## DIRECTIONS
The lines to be copied are those below that contain "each".

** Opening MATERIAL SHOWN block **

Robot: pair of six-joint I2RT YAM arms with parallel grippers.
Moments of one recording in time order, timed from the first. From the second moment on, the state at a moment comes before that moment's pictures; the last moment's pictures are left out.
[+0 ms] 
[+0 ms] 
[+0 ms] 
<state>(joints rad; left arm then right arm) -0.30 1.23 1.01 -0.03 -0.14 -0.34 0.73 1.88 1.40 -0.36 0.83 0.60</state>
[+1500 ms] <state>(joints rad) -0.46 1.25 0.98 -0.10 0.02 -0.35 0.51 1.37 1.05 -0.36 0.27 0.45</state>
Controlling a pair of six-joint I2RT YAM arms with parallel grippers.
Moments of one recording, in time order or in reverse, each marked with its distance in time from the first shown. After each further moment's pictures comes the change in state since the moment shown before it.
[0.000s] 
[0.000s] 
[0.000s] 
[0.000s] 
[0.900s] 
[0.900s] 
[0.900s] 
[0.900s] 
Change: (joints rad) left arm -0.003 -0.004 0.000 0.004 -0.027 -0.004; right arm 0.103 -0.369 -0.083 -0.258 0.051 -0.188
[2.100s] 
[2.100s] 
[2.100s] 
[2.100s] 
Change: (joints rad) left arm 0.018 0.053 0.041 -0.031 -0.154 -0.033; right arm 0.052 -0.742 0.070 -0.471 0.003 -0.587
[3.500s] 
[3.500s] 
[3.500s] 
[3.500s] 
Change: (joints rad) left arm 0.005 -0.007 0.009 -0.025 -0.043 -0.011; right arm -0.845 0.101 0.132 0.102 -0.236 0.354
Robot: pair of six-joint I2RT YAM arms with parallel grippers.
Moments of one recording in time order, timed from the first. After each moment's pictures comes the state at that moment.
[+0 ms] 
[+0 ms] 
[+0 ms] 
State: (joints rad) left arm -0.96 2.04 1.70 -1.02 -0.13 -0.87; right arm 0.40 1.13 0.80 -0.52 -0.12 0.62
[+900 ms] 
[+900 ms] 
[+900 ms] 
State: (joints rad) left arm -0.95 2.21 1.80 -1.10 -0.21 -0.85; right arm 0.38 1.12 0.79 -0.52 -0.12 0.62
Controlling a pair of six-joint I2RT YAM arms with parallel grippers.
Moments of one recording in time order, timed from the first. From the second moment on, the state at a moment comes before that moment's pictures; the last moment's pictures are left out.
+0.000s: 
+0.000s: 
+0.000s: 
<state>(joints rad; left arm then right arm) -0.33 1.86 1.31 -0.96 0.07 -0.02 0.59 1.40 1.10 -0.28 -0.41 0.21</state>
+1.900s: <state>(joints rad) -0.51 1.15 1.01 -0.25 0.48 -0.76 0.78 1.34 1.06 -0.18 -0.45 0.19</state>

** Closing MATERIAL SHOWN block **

## OUTPUT FOR THIS TASK
Moments of one recording, in time order or in reverse, each marked with its distance in time from the first shown. After each further moment's pictures comes the change in state since the moment shown before it.
Moments of one recording in time order, timed from the first. After each moment's pictures comes the state at that moment.

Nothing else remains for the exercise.